Begin at the line containing "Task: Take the" in the data below and go on through the line containing "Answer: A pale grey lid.", repeating each line exactly; include both ends and no other line.

——

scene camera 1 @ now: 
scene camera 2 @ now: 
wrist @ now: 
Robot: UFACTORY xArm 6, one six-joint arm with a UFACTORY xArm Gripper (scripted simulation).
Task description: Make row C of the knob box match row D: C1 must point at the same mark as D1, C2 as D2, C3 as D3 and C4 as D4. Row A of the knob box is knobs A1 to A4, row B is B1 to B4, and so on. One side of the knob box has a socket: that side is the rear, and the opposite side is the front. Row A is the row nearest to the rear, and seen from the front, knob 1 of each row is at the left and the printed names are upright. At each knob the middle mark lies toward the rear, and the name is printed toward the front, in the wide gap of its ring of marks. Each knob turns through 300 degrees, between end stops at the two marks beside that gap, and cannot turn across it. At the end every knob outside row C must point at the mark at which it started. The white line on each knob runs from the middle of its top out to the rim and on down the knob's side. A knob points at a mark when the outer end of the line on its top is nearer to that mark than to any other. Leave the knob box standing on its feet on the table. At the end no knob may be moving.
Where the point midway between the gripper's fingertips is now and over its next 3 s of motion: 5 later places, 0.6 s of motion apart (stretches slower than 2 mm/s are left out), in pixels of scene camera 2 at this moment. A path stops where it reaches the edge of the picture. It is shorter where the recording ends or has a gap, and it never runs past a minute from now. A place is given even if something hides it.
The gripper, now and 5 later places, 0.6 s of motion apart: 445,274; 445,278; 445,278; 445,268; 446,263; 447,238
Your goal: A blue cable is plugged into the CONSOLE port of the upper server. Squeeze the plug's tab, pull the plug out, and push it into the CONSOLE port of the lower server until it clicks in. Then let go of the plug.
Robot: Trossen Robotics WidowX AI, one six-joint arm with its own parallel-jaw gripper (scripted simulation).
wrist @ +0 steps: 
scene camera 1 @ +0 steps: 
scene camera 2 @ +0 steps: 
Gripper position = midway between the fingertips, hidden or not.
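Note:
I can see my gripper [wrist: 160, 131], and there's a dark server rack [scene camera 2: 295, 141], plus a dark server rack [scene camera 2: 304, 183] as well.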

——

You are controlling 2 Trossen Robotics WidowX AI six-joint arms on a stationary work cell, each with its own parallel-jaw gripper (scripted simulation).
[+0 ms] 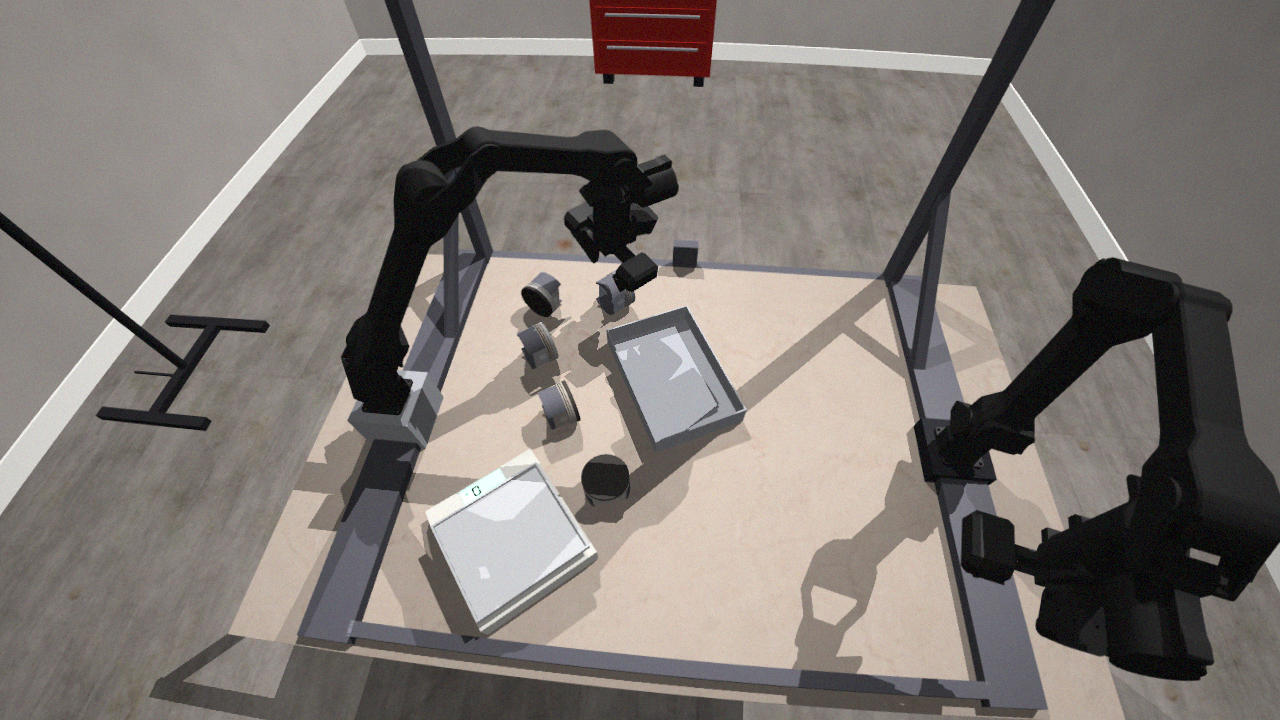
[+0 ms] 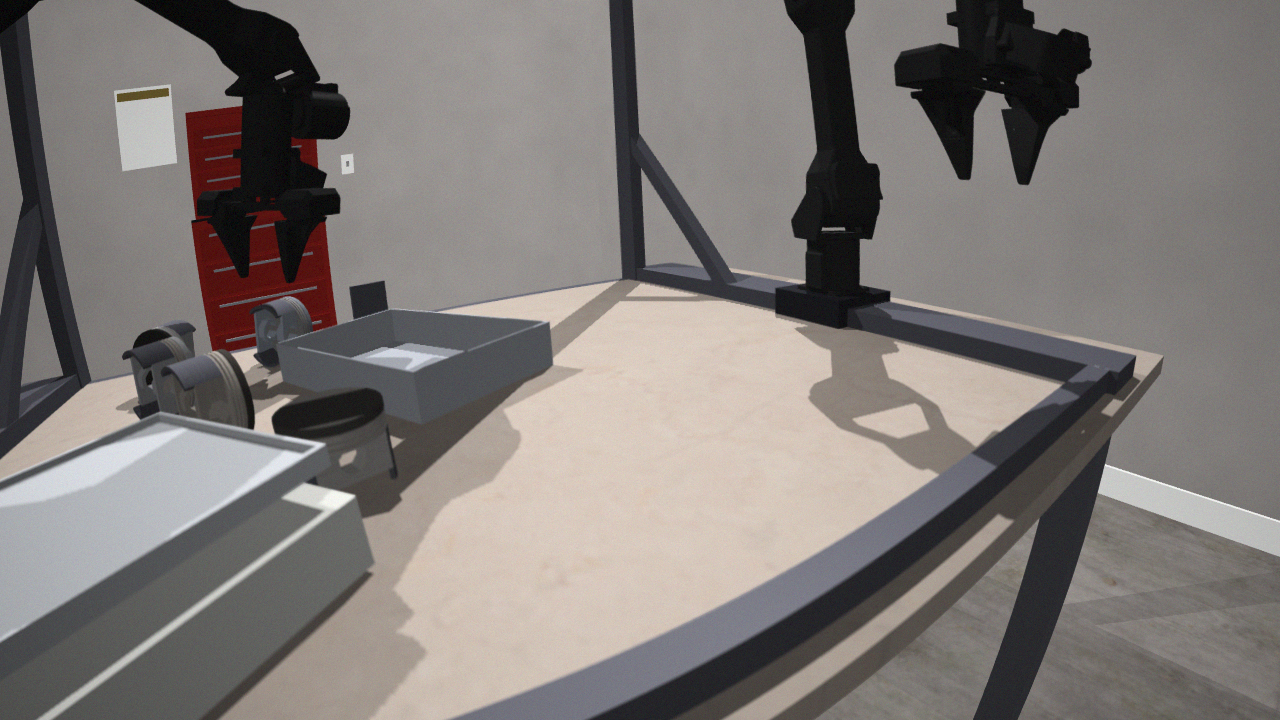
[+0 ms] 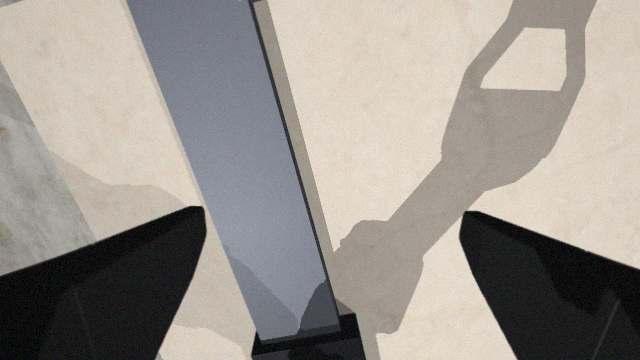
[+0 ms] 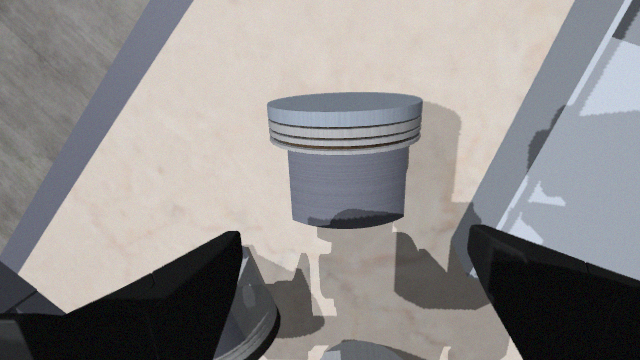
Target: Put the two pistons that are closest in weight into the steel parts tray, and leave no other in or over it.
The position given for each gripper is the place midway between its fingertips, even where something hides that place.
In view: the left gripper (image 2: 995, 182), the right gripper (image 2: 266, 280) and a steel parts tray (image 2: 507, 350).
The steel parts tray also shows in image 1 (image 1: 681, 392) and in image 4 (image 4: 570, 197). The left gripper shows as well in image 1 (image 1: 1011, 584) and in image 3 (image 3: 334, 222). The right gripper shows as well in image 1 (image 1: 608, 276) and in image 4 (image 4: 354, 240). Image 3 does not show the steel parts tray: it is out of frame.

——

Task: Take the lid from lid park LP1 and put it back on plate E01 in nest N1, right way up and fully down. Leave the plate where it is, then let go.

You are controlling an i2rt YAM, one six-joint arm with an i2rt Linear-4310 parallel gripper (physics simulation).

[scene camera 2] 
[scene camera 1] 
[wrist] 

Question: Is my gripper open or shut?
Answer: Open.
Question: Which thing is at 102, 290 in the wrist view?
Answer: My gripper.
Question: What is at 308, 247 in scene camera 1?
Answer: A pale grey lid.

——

• _Your response_:
Task: Take the lid from lid park LP1 and put it back on plate E01 in nest N1, right way up and fully down. Leave the plate where it is, then let go.

You are controlling an i2rt YAM, one six-joint arm with an i2rt Linear-4310 parallel gripper (physics simulation).

[scene camera 2] 
[scene camera 1] 
[wrist] 

Question: Is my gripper open or shut?
Answer: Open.
Question: Which thing is at 102, 290 in the wrist view?
Answer: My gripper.
Question: What is at 308, 247 in scene camera 1?
Answer: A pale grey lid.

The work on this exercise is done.